Springtime Recipes ― Strawberry Rhubarb Crisp Pie
• 1 large egg
• 1 cup sugar
• 2 tablespoons all-purpose flour
• 1 teaspoon vanilla extract
• ¾ pound rhubarb rib, cut into ½-inch pieces, or sliced * frozen rhubarb (about 3 cups)
• 1 pint fresh strawberries, halved
• 1 unbaked pie shell (9 inches)
• ¾ cup all-purpose flour
• ½ cup packed brown sugar
• ½ cup quick-cooking or old-fashioned oats
• ½ cup cold butter, cubed
• In a large bowl, beat egg. Beat in the sugar, flour and vanilla until well blended. Gently stir in rhubarb and strawberries. Pour into pastry shell.

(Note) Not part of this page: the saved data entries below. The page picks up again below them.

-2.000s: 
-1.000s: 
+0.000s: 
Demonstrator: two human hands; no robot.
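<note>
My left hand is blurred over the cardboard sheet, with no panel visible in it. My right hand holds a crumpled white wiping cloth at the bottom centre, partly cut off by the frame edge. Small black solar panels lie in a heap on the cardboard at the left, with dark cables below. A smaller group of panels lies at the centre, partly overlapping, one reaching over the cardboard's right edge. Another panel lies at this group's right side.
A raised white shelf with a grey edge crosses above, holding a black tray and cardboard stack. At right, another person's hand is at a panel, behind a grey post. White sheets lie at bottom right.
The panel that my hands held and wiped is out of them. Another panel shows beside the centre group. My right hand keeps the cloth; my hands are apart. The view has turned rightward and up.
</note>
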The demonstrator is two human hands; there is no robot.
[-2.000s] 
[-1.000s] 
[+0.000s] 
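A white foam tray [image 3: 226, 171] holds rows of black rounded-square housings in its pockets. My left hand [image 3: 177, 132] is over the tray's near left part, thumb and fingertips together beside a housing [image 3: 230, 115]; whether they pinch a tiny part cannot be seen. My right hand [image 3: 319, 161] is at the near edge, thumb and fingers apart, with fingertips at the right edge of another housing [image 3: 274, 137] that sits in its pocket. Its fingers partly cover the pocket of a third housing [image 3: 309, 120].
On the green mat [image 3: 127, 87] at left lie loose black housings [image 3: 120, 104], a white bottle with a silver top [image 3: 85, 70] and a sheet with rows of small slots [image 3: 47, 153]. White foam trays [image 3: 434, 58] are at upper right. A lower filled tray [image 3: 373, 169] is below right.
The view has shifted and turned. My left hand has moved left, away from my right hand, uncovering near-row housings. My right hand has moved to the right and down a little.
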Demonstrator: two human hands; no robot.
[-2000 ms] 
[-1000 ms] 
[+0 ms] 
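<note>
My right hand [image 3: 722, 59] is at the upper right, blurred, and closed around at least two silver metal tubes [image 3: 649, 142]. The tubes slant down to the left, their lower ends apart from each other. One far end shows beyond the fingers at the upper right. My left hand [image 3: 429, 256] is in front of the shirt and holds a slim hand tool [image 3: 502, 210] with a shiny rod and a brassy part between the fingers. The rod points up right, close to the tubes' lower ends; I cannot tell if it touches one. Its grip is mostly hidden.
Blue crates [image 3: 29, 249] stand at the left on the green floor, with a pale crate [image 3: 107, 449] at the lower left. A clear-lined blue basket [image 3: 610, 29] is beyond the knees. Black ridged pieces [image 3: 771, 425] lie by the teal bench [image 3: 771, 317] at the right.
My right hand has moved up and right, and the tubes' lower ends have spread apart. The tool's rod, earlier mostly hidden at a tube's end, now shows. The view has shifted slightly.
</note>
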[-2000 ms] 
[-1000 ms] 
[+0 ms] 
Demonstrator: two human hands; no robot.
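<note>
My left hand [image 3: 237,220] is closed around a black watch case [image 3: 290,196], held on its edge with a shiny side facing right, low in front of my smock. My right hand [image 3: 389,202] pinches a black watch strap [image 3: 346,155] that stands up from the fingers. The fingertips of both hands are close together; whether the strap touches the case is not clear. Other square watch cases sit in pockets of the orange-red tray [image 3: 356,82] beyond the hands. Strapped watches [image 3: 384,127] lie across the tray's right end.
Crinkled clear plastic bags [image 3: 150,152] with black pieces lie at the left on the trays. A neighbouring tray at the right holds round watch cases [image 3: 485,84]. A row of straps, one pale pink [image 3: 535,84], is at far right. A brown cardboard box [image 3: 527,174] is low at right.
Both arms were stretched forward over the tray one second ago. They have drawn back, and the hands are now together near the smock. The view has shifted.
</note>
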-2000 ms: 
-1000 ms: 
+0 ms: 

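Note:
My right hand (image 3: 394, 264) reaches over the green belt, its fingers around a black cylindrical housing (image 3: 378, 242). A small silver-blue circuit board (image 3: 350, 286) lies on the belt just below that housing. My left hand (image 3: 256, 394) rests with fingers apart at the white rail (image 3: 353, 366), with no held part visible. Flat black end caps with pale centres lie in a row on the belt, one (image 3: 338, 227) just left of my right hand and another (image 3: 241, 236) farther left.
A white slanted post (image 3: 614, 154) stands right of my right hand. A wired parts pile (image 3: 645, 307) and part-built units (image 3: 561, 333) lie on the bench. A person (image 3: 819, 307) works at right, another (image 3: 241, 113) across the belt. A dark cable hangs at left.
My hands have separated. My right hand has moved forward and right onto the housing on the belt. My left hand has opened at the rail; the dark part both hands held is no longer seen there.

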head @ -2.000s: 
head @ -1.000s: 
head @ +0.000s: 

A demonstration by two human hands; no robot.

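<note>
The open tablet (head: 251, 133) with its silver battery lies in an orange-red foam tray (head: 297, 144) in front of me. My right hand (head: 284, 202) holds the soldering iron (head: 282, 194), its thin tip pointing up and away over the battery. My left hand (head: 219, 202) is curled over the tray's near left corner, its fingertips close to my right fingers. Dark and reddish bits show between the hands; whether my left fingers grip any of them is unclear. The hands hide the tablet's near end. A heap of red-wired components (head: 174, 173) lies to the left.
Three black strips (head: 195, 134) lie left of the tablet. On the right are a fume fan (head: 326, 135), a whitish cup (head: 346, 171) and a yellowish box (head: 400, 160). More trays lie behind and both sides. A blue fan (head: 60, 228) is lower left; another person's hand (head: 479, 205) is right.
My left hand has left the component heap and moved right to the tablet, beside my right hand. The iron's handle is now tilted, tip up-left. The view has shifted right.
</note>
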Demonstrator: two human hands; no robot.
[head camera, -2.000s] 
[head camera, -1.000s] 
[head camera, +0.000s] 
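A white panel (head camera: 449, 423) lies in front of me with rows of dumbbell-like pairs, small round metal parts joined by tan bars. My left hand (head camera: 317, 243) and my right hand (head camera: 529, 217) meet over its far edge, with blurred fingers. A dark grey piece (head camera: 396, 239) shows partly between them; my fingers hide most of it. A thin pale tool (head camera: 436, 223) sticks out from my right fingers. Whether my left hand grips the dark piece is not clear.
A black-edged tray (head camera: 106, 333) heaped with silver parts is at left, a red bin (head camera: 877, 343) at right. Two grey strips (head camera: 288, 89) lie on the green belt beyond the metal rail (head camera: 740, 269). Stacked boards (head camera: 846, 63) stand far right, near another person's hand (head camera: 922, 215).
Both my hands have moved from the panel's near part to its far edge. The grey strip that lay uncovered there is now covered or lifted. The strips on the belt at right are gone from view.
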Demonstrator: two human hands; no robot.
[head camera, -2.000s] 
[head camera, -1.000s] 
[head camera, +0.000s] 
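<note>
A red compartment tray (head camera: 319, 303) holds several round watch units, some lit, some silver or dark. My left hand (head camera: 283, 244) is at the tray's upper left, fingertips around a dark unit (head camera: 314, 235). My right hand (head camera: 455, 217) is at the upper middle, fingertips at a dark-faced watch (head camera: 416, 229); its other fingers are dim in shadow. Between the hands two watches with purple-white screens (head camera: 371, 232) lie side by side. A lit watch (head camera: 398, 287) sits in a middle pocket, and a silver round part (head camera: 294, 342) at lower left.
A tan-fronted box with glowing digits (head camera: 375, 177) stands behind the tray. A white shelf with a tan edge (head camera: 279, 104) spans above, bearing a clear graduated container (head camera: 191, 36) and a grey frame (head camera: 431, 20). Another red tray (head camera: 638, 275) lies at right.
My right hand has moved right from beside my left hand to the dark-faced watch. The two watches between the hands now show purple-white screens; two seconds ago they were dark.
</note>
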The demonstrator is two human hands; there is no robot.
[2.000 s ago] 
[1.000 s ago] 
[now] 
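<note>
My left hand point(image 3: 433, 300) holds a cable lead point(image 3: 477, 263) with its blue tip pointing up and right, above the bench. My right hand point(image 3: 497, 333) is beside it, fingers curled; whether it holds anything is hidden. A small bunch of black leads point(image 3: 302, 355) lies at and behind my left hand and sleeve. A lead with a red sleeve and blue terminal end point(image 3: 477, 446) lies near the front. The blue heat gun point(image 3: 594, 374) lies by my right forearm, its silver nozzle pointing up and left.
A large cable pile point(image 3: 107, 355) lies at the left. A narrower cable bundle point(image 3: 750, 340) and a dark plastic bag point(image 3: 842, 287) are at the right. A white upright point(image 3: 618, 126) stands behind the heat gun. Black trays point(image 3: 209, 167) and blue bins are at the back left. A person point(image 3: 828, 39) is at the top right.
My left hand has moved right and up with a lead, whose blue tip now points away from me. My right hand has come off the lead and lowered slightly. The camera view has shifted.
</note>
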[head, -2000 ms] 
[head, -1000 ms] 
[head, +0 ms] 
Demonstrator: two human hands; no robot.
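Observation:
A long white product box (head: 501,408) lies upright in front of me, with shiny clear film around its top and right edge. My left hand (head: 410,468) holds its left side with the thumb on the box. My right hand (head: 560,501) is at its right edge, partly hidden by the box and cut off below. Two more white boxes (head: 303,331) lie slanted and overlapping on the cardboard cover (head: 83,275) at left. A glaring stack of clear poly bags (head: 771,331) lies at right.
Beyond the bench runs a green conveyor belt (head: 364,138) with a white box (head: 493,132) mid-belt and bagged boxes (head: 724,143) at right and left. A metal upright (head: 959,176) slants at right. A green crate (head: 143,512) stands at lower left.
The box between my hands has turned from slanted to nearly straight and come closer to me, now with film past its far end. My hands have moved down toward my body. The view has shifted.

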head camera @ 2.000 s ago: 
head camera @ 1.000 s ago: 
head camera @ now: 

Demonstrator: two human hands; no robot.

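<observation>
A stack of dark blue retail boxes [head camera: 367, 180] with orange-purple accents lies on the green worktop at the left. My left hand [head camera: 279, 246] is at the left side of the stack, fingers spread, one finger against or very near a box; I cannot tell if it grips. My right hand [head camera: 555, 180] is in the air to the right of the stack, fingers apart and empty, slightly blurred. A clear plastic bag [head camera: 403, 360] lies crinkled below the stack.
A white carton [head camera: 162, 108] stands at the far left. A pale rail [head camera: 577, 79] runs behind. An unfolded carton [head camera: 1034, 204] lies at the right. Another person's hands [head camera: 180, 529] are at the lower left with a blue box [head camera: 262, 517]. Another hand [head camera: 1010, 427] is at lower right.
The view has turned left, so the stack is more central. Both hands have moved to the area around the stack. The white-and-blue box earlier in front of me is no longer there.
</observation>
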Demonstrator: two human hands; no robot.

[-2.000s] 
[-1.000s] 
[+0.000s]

• For topping, in a small bowl, combine the flour, brown sugar and oats; cut in butter until crumbly. Sprinkle over fruit.
• Bake at 400° for 10 minutes. Reduce heat to 350°; bake for 35 minutes longer or until crust is golden brown and filling is bubbly. Cool on a wire rack.
* If using frozen rhubarb, measure rhubarb while still frozen, then thaw completely. Drain in a colander, but do not press liquid out.